# Cooking is Poetry and Love



## chef david simpson (Sep 25, 2000)

Cooking is poetry and love
Ad some spice and warmth from above
Fire of life will make your feast
And sooth the soul of a hungry beast

Come down from your cloud 
For an artful chef, far to proud 
those in need of your helping start 
Will soon enjoy a soup made from the heart

Please help the homeless this holiday season and give them a little hope!

[This message has been edited by Chef David Simpson (edited 11-09-2000).]


----------



## chef david simpson (Sep 25, 2000)

Spread the word my friends. Help people remember why we are in this business. Let them know that cooking is feed the masses not just the "well-to-do"! Help a shelter in your area.


----------



## chef david simpson (Sep 25, 2000)

Does anyone agree?

[This message has been edited by Chef David Simpson (edited 11-13-2000).]


----------



## m brown (May 29, 1999)

Oui chef!

Give time, food and money 'cause we are all humans.

I will be cooking for a shelter once a month starting in Jan. I love doing it because you are feeding humanity when you help out another soul. Plus you gain insight into different customs, these are folks with pasts and traditions and we try to protect and accomidate that.


----------



## chef david simpson (Sep 25, 2000)

I work on Christmas morning and do a dinner that same night. Some chefs seem to belittle the homeless people, I think their not very true to their profession. The ones who cook with passion and fury are the ones I commend and respect the most. Thank you m brown. It's people like you who make life worth living.


----------



## unichef (Aug 14, 2000)

We do the Coalition for the Homeless here in Orlando once a month. The chef there tells me that during the holidays they have so much food and help that they can't even use it all. Then the rest of the year they are scrapping the bottom of the barrel. 

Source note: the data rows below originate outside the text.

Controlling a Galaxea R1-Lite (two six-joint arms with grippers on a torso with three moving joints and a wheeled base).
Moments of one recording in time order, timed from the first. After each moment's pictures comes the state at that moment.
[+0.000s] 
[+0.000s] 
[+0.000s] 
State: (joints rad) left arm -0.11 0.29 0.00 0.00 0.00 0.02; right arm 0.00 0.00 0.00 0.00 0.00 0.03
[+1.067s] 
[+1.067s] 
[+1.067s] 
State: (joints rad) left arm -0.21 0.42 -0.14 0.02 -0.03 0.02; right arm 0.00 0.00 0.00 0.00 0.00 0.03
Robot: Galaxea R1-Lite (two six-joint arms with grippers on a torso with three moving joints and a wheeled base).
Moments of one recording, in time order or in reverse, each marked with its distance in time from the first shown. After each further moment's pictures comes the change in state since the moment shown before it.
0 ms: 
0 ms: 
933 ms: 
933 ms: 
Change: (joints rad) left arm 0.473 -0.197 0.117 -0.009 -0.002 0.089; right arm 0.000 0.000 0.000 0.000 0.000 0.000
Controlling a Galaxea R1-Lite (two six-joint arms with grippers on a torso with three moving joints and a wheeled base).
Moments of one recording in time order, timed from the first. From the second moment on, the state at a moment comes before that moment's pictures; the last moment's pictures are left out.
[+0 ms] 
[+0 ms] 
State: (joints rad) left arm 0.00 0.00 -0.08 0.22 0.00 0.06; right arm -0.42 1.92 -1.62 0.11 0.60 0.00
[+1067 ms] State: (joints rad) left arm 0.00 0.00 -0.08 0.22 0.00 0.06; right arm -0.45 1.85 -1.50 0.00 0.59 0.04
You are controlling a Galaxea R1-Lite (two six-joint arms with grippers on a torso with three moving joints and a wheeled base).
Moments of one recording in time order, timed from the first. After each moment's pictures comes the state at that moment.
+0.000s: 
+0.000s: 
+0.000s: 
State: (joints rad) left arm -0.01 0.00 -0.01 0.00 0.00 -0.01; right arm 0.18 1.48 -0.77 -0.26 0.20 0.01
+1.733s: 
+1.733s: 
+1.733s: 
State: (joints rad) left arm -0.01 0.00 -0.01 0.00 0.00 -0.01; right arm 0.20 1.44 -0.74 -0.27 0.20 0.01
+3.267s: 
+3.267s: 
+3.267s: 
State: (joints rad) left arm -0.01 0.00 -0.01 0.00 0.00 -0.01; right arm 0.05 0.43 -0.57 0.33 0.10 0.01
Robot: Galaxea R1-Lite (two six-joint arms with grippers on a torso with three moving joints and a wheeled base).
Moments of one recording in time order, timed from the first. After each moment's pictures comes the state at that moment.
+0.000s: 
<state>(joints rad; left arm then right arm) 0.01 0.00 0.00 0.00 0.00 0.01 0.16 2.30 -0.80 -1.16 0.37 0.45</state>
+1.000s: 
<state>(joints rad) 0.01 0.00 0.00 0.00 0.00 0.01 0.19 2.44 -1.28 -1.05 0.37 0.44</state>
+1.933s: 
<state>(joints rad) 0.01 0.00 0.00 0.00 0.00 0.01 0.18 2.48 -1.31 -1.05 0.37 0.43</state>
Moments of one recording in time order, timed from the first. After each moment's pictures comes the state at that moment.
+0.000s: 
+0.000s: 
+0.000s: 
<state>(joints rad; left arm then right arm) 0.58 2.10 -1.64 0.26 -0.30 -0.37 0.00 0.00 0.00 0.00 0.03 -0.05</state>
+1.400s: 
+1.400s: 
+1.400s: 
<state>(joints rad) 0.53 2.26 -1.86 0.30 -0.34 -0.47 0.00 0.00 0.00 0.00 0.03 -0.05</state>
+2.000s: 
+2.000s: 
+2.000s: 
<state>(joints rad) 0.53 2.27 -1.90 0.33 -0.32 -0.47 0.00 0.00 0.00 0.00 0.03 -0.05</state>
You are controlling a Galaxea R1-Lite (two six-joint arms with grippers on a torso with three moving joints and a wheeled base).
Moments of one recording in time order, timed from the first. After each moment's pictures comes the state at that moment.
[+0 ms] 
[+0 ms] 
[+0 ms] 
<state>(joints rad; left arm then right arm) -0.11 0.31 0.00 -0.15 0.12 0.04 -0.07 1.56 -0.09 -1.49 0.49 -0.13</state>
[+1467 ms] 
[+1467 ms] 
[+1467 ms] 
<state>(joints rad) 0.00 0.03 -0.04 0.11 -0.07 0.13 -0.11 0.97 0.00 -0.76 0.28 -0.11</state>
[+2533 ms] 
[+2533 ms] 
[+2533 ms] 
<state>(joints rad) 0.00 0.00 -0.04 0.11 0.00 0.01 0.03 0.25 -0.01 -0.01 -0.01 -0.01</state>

It's great to help the homeless and those in need, just remember them the rest of the year also.


----------



## mezzaluna (Aug 29, 2000)

What a great poem, Chef David. My former synagogue was so small that we couldn't take weekly duty at the local soup kitchen, so we took all the Christian holidays (and then some) and made the meals for about 150-200 people. I was in charge for 5 years. It was so satisfying to come in at 8 a.m., having shopped the previous day, to prepare homemade soup, baked turkey or ham, potatoes, etc. for the meal. I got to use a 10-burner range (do they call that a piano??) and all the 'real' kitchen equipment to my heart's content. I also fed the volunteers. I had an old, grizzled guy grabbed me by the arm as I ladled soup- he told me fiercely to give his compliments to the chef! But the feeling of doing something right is at least as warming as a bowl of soup.


----------



## mudbug (Dec 30, 1999)

Very good poem.

UniChef has a good point about the rest of the year.

This is somewhat related to the topic of "Chefs Helping Others" at http://www.cheftalkcafe.com/ubb/Forum3/HTML/000225.html


----------



## pastachef (Nov 19, 1999)

I very much love your poem, Chef David. I just found it. It's weird how some boards come up that never came up on my screen before.


----------



## french dough (Jul 13, 2012)

Thank you chef for such a wonderful poem, food is love, love is food. It reminds me of my days helping at my local homeless shelter and all the warmth that was spread during those times


----------